Let’s compare the performance with some random ints:

julia> A = rand(Int, 100_000);

julia> @btime (s = 0; @inbounds for n = 1:length($A)-1 s += gcd($A[n], $A[n+1]) end; s)
  19.087 ms (0 allocations: 0 bytes)
1946053

julia> @btime (s = 0; @inbounds for n = 1:length($A)-1 s += gcd_masked($A[n], $A[n+1]) end; s)
  9.785 ms (0 allocations: 0 bytes)
1946053

From ~191 ns per call to ~98 ns per call, or a 1.95x improvement – that’s a larger improvement than that of using Stein’s binary algorithm over simple repeated division. So, unless I’m missing something in this benchmark, there seems to be some room for improvement even in base code.

Note: The above benchmark and improvement was observed on a 2.9 GHz Skylake CPU. Rerunning the
same benchmark on a 2.6 GHz Broadwell CPU, both versions ran in about ~28 ms, with almost no improvement for the masked one. I haven’t looked into why.

5 Likes

Wow. This is quite a performance pitfall I was not aware of, thanks!

Can we put that into the docstring of the shift operators? Especially x>>trailing_zeros(x) is an important idiom.

Also, WTF llvm and C. If I read the langref right then a rightshift lshr by >=64 bit is undef; hence, it would be entirely legal to remove the branch that returns 42 in this example, because in clang’s interpretation of C, x>>trailing_zeros(x) of an unsigned int is either nonzero or undefined (llvm poison value). I guess somebody should spec that shifting a zero by any number of bits is always zero before somebody teaches llvm that 0 is the only i64 with 64 trailing zeros.

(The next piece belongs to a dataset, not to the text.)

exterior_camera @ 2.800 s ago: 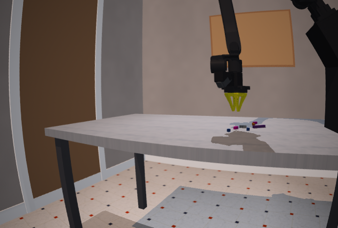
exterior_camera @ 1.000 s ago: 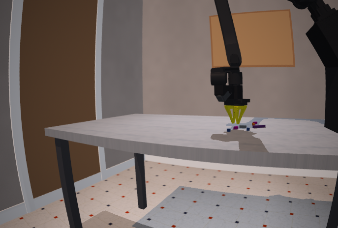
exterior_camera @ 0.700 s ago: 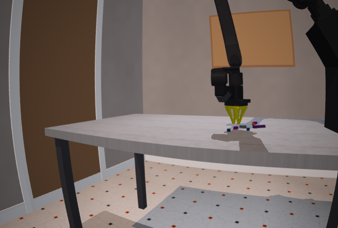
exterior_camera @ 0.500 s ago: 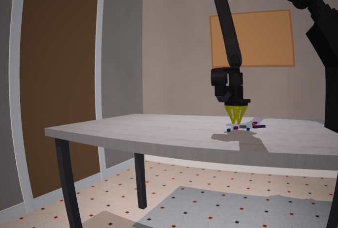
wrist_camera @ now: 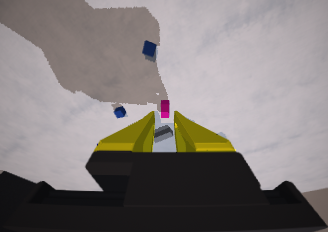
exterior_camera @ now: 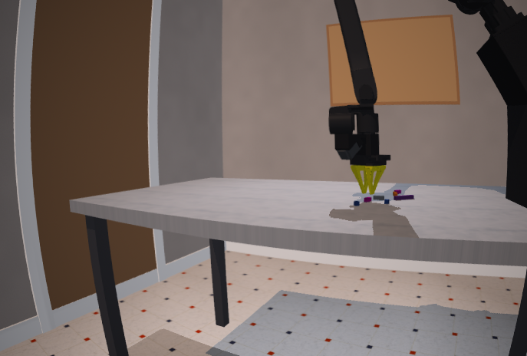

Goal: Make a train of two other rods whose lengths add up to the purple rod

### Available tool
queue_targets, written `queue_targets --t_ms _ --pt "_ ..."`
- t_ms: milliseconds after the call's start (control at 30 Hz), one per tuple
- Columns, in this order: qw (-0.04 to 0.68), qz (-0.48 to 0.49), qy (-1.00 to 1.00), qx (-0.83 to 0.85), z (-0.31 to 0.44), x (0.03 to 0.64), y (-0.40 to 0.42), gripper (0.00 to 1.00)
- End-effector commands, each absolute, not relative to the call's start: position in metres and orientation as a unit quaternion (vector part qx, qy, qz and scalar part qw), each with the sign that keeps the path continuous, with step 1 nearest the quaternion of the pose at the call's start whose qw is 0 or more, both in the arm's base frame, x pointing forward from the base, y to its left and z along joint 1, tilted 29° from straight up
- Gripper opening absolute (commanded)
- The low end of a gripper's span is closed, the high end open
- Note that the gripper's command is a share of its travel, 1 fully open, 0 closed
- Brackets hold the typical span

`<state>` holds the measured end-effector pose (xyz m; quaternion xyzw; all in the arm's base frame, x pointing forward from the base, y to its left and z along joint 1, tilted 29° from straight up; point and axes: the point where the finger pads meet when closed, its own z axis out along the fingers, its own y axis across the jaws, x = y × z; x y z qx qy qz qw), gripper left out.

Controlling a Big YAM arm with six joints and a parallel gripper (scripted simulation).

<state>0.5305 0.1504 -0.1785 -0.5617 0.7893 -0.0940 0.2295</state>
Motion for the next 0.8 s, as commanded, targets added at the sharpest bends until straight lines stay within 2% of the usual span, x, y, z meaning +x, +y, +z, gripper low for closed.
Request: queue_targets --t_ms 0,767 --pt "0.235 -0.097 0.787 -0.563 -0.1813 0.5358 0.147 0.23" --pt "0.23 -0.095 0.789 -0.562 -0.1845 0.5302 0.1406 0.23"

FYI: I opened a GitHub issue.

1 Like

Could this specific case (gcd) be handled by LLVM with another optimization pass ?

Looking at the output of @code_llvm gcd(1,1), I notice these t lines:

   %28 = call i64 @llvm.cttz.i64(i64 %0, i1 false)
   ...
   %30 = icmp ult i64 %28, 63

Here %28 (i.e. za) could be 64, if %0 (i.e. a) is zero, so LLVM thinks that the icmp ult is necessary. But we know that a is nonzero after a == 0 && return abs(b), so %28 must be 63 or less.

I don’t know enough about writing LLVM optimization passes to say whether it is feasible, but if it is, then it seems like the right place to put the fix.